Stored entries
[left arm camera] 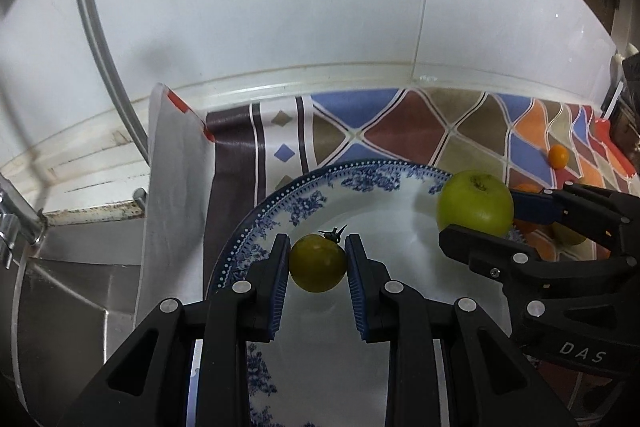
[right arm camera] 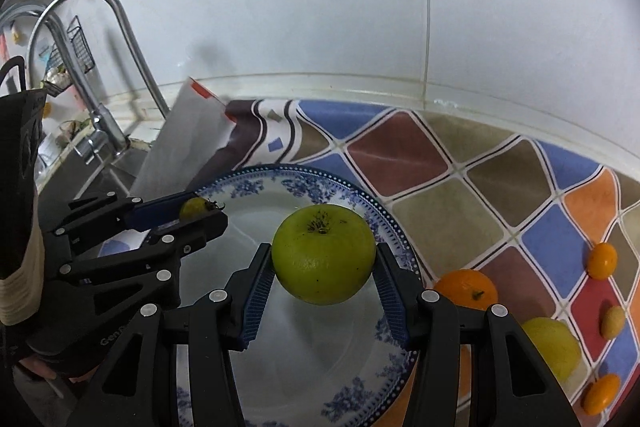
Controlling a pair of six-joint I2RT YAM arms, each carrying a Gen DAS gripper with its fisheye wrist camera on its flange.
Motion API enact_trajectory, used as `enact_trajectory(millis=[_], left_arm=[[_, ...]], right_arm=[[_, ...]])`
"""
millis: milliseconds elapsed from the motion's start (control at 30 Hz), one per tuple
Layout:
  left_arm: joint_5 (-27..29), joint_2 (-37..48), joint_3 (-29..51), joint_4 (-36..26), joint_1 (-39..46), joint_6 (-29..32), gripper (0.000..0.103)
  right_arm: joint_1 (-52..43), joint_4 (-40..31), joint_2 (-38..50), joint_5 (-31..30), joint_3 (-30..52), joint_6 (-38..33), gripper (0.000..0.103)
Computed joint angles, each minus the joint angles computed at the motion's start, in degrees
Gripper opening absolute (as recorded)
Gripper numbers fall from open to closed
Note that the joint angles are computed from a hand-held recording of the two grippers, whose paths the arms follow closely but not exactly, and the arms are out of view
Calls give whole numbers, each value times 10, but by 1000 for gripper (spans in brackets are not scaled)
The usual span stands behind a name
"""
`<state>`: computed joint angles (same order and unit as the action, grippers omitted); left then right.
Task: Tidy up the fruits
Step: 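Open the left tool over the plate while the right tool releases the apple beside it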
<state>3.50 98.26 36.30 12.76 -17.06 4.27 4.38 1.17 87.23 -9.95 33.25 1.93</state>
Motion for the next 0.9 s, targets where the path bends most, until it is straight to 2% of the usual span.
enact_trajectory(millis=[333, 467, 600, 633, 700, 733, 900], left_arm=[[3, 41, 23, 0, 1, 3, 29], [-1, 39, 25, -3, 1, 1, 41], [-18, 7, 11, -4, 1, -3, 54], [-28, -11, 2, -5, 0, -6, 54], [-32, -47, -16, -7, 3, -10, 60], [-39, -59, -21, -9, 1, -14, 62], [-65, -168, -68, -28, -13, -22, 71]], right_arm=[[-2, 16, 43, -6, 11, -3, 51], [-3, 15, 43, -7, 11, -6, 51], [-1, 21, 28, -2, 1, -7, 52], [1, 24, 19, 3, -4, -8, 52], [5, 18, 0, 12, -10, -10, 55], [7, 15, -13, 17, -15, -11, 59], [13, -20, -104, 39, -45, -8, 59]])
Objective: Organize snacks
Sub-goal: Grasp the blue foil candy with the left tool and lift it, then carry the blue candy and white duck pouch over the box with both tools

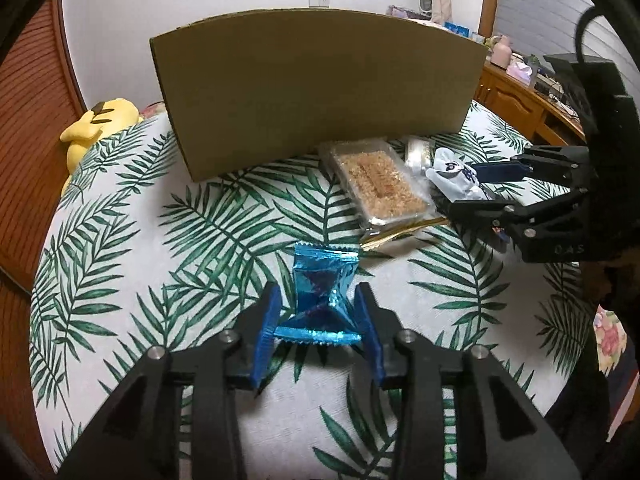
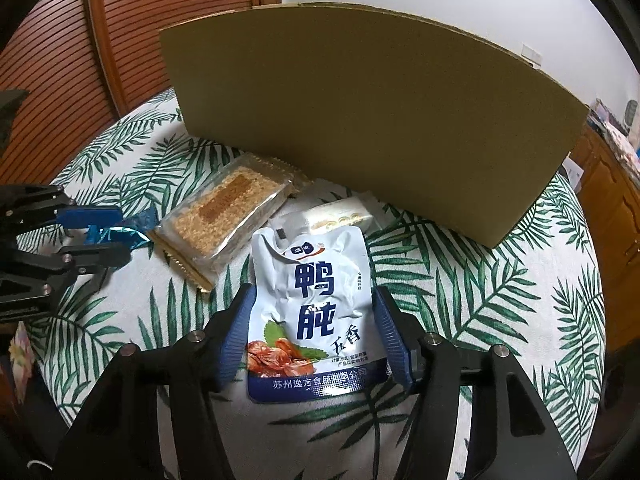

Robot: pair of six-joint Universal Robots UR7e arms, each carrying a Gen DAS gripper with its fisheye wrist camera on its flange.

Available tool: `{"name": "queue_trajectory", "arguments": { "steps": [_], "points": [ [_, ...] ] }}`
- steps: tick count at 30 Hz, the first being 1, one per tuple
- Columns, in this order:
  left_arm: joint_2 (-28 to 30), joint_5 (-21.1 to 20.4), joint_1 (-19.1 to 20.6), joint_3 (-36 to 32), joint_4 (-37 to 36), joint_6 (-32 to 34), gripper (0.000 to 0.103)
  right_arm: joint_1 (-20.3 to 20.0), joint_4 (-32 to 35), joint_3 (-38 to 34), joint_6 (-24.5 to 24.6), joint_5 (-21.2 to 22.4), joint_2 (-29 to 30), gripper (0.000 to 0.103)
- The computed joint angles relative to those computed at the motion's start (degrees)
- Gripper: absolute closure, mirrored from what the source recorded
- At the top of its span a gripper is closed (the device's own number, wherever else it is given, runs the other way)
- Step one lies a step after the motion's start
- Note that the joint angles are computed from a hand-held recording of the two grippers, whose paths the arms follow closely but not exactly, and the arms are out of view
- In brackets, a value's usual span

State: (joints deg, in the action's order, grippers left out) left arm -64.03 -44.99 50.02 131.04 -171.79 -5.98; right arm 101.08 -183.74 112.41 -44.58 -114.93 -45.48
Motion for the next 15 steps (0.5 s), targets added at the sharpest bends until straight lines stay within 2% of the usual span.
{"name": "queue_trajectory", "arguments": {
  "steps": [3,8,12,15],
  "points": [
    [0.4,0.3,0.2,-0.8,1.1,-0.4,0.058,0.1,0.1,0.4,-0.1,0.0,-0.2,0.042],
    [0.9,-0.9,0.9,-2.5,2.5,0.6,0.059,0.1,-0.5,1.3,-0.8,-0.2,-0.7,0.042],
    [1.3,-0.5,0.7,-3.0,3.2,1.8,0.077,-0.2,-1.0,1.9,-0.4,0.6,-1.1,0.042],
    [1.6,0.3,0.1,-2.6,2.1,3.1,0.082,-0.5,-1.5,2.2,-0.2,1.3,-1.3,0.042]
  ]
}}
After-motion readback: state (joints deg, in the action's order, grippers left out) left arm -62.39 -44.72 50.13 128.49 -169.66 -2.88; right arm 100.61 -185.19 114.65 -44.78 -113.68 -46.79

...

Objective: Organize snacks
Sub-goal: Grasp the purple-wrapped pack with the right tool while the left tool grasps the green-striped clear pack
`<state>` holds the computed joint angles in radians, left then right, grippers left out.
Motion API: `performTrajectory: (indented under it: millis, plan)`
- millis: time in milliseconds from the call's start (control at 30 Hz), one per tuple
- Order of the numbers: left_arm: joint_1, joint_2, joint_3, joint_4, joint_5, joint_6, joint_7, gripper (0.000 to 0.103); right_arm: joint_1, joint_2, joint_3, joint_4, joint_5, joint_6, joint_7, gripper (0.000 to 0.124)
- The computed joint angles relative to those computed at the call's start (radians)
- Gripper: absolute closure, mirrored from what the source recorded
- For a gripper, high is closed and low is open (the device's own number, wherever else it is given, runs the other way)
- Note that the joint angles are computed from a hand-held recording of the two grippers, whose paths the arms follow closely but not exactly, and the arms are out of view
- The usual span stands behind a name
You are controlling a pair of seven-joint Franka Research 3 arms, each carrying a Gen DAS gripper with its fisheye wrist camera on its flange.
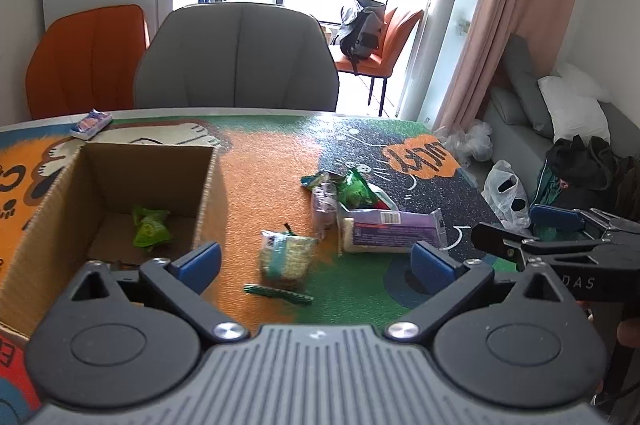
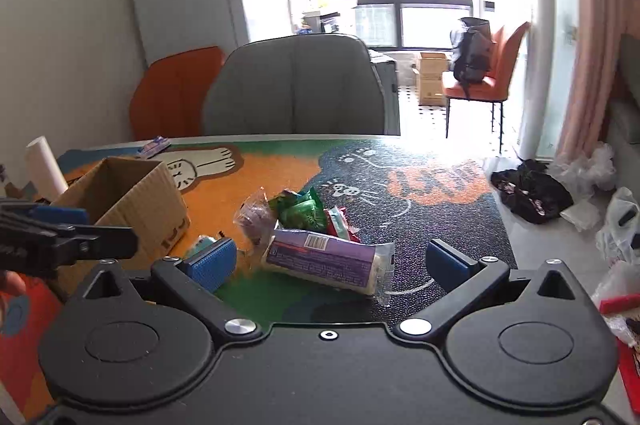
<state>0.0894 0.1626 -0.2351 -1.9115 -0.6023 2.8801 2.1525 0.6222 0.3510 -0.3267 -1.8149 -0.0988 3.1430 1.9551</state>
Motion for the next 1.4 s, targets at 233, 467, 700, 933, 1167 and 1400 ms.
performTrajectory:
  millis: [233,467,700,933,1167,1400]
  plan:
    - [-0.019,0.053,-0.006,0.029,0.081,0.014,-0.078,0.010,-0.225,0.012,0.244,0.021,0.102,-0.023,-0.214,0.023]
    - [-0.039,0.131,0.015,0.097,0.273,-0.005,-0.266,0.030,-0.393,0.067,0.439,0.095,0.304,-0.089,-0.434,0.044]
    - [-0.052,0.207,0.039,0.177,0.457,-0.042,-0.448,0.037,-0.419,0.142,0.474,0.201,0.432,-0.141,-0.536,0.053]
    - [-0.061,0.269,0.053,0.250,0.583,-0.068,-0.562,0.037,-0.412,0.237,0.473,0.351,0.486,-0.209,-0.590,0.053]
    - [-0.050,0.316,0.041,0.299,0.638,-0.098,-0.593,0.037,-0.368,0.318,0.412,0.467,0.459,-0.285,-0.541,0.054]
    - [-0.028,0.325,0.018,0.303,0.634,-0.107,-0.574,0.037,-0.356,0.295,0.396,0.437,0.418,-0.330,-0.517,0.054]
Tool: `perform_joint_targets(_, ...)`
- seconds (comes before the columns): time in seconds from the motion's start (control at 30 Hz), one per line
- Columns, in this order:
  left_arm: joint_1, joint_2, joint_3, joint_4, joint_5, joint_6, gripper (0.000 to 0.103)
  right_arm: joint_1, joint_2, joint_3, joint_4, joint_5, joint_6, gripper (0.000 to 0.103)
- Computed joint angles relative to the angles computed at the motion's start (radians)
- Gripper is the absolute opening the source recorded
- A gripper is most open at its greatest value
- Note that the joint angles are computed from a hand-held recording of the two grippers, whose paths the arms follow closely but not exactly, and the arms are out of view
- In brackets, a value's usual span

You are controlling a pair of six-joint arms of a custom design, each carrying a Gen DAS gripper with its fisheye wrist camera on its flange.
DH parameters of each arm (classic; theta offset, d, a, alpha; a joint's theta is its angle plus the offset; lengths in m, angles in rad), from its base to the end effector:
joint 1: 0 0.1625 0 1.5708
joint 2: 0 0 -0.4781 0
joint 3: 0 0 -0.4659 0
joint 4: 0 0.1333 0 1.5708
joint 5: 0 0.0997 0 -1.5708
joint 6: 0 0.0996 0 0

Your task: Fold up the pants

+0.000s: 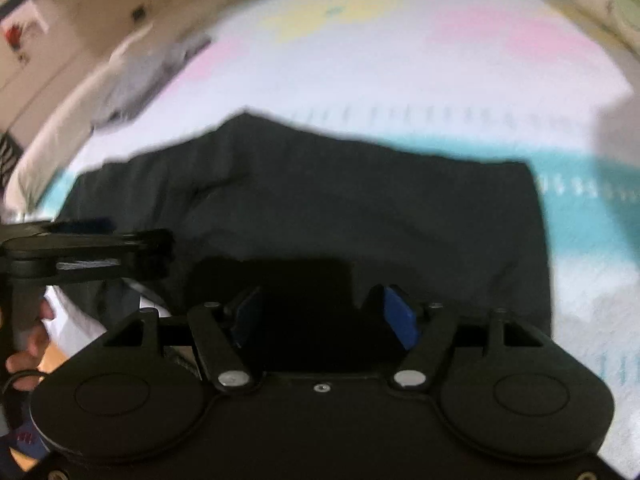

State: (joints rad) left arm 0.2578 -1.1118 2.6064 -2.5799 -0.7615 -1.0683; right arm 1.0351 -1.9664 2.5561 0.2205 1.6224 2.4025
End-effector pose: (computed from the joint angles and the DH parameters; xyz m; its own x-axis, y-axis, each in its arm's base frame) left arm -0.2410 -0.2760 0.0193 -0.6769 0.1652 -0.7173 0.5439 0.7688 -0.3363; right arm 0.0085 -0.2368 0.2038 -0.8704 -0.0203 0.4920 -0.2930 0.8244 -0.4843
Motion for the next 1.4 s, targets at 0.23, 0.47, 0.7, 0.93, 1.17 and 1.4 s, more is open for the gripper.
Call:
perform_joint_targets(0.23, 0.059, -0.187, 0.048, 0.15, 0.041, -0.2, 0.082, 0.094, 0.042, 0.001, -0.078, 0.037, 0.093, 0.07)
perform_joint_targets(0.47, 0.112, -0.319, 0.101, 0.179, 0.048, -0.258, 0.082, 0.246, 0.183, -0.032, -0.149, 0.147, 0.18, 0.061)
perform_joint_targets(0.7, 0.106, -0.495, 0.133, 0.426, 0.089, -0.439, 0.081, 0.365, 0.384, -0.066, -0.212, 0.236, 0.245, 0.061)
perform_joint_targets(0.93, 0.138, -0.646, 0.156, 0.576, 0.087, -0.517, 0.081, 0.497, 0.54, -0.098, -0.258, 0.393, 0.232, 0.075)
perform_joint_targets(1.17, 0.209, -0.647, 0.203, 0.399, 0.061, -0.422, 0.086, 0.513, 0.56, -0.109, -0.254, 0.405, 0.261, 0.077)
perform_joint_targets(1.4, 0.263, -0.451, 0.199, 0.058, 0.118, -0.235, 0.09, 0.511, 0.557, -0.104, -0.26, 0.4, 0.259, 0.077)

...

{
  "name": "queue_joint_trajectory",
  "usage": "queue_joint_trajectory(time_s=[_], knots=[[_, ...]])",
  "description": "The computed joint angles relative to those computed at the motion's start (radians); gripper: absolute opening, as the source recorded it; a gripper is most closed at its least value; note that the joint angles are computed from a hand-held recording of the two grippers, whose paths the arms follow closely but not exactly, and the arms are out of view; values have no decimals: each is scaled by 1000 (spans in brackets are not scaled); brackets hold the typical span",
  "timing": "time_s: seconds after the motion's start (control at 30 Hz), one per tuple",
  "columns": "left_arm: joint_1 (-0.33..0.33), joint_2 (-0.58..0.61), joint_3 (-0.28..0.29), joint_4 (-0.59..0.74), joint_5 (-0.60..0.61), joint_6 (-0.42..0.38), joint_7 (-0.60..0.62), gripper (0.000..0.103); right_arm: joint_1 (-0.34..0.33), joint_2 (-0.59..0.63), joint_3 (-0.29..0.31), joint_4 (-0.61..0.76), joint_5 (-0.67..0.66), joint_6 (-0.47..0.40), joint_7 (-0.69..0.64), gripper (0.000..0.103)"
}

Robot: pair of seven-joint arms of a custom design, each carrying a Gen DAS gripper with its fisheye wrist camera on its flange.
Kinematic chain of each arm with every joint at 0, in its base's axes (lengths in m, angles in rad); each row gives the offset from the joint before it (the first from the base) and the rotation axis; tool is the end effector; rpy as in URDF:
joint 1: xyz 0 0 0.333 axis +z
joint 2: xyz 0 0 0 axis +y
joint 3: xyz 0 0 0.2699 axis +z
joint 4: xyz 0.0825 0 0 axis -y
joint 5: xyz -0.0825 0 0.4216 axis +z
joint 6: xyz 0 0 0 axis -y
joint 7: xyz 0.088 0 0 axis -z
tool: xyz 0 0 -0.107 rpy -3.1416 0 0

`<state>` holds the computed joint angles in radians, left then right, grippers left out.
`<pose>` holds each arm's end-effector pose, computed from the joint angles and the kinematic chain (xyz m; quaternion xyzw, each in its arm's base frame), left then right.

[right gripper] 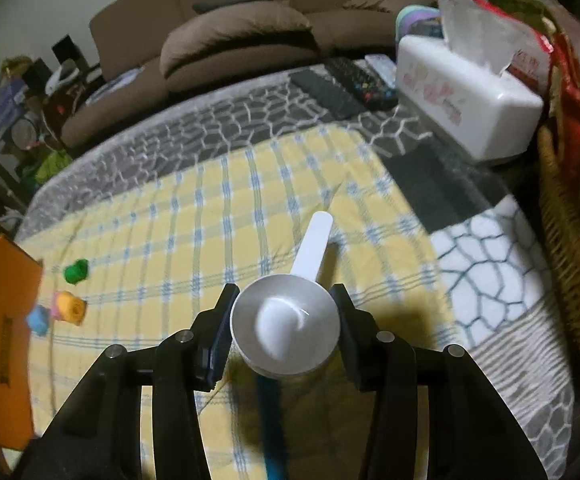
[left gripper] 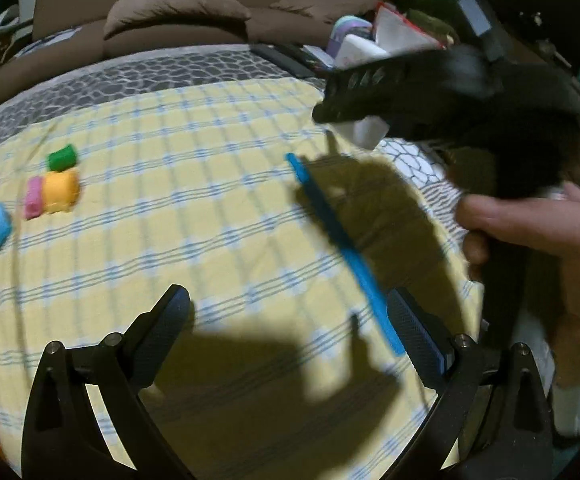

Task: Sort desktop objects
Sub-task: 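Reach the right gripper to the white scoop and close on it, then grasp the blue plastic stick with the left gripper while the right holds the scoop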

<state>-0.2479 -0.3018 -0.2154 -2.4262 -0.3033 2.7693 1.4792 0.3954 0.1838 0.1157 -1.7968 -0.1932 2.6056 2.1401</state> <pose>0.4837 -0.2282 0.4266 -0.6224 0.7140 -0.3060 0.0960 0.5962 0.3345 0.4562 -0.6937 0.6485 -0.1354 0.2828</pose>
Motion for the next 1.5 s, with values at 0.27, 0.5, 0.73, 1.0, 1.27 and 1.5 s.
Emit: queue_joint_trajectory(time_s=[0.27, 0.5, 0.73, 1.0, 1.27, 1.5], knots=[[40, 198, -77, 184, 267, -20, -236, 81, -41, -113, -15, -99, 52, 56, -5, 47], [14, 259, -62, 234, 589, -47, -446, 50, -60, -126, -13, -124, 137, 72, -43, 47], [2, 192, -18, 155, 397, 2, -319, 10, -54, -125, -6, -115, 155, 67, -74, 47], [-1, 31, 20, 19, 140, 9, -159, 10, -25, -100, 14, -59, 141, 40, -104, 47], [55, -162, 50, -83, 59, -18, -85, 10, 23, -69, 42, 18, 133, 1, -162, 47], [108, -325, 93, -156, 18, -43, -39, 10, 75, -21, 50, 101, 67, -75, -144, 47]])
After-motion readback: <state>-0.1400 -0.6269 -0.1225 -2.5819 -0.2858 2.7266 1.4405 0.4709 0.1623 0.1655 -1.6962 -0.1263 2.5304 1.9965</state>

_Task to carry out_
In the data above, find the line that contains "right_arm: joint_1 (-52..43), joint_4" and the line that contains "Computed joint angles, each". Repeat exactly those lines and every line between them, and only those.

_Completed exercise_
  right_arm: joint_1 (-52..43), joint_4 (-40..31), joint_2 (-38..50), joint_5 (-31..30), joint_3 (-30..52), joint_6 (-38..33), gripper (0.000..0.103)
Computed joint angles, each minus the joint angles computed at the motion's start, in degrees

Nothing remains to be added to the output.